Патрик искренне смеется:
— Обыкновенный здравый смысл! Впрочем, нет. Скорее психология пожирателя журнального чтива. Зато действует безотказно! Посудите сами, комиссар, для нас, психиатров, самый злейший враг — жалость. Вы не отыщете в клинике ни одного больного, который бы не испытывал к себе величайшего чувства жалости. Возьмите, скажем, того же Антуана, — мы пришли, нам сюда, — бедняга собрал по частям образ согрешившего человека. Следите за его рассуждением: да, я виновен в случившемся, но ведь я отнюдь не злодей. А почему тогда никто не проявит ко мне жалости?

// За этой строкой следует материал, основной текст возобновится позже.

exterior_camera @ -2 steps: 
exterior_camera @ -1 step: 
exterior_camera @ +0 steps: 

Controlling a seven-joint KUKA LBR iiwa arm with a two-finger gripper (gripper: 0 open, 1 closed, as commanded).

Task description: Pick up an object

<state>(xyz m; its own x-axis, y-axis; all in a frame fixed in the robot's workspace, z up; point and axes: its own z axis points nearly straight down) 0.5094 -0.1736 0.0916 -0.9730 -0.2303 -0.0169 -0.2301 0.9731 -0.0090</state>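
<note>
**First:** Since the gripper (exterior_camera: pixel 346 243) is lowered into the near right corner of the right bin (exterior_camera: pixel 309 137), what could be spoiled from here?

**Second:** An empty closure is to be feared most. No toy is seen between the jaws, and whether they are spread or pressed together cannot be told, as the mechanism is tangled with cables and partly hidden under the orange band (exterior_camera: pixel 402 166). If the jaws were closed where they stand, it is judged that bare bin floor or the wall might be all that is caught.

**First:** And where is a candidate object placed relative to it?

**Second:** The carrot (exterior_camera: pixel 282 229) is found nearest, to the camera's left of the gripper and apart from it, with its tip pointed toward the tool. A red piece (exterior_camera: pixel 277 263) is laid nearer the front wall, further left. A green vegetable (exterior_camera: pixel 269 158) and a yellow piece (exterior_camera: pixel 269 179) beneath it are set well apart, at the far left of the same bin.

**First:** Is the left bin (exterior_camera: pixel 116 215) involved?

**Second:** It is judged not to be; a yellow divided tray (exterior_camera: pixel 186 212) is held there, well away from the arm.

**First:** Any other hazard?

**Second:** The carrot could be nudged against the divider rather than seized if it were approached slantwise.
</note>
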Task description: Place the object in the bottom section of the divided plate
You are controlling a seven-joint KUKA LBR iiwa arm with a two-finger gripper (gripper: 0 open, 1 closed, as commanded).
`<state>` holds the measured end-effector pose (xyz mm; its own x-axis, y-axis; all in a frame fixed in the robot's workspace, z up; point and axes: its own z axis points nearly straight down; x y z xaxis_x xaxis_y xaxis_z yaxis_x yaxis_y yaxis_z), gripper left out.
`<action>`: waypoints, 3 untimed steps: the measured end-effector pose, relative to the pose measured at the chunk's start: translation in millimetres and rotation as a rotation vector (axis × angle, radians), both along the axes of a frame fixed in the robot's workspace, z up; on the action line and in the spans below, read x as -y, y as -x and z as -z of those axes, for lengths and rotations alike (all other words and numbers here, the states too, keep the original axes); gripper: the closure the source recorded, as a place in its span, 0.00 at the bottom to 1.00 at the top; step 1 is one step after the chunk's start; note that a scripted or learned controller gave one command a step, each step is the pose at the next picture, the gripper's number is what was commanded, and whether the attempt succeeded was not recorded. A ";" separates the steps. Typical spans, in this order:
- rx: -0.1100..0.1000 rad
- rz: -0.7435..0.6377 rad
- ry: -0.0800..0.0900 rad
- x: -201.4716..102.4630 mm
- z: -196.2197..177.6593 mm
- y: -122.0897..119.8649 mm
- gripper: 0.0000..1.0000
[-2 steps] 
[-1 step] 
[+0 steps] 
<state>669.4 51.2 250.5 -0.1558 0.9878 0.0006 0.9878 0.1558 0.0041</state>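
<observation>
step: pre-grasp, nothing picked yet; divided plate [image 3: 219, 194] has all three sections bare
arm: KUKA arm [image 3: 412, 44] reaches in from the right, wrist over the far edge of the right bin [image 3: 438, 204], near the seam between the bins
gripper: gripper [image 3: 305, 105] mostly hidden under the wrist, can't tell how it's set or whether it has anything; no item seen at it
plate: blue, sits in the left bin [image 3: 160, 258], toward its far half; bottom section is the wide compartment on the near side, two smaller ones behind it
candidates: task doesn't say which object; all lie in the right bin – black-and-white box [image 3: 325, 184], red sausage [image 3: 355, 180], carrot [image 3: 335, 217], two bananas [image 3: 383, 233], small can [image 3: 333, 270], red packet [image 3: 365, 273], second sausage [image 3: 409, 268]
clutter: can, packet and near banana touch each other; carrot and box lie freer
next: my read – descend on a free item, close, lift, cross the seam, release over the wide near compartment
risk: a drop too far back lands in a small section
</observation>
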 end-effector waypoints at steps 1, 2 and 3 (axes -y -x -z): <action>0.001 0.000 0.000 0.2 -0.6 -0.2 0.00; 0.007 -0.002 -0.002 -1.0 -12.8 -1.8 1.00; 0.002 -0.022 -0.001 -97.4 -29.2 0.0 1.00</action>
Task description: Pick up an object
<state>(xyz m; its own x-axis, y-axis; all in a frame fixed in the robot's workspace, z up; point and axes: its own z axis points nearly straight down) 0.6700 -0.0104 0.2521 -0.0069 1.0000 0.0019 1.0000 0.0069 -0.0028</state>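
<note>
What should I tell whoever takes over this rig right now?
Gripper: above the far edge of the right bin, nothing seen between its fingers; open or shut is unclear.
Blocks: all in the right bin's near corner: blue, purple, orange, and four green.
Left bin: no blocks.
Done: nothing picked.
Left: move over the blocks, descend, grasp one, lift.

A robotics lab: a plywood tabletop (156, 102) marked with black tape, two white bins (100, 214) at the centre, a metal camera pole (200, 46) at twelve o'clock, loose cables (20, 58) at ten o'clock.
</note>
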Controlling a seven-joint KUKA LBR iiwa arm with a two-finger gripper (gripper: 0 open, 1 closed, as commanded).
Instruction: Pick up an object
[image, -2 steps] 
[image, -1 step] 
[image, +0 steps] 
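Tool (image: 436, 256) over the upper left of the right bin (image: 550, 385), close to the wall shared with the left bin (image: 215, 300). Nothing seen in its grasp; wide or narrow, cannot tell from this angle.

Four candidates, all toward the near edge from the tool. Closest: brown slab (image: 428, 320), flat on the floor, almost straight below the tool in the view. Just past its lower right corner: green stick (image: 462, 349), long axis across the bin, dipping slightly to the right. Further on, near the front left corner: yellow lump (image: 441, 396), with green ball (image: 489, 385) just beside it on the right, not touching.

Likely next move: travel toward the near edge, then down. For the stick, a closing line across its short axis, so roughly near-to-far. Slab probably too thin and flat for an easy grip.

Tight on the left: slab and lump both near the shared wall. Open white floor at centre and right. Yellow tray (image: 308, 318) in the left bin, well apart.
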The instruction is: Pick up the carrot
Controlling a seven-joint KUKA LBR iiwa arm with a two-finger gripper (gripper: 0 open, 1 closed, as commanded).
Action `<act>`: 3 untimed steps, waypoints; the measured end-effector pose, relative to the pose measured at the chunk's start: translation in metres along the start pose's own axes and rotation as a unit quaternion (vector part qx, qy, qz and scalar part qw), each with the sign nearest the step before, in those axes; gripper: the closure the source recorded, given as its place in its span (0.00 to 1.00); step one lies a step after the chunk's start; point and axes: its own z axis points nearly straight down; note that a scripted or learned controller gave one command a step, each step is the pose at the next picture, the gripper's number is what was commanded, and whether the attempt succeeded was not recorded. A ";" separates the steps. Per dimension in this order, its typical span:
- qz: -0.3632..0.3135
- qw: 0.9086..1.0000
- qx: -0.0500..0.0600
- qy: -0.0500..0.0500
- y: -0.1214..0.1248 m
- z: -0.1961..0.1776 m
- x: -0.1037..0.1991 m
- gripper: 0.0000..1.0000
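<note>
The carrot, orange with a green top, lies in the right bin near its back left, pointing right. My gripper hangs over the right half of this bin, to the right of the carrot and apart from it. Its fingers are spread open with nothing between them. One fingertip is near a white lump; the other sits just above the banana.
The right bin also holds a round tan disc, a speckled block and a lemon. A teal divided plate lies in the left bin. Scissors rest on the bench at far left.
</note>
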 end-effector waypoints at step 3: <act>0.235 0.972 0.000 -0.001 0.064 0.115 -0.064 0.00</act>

Разве не очевидно, что все затаили злобу на меня? И так далее и тому подобное. Благодаря чувству жалости к самому себе, которое постоянно живет в его душе, мой пациент и осознает себя личностью, он есть кто-то вполне определенный, способный противопоставить себя другим людям. При этом он одновременно любит и ненавидит то, что вменяет сам себе в вину. Он — Антуан, человек, от которого все бегут, как от чумного. Он — преступник. Если ему достает воображения, он — проклятый всеми Иуда. А теперь представьте себе, что вы его лечащий врач, и скажите мне: как разбить этот панцирь лжи, созданный гордостью и страхом… Так-то вот! А ведь вам во что бы то ни стало необходимо достучаться до бедной страдающей души. Он должен внять голосу, который скажет ему: «Антуан, ты всего лишь жалкий маленький человек, точно такой же, как и я, такой же, как и все остальные. Все мы едины, и все мы толпа!» Вам теперь все понятно, комиссар?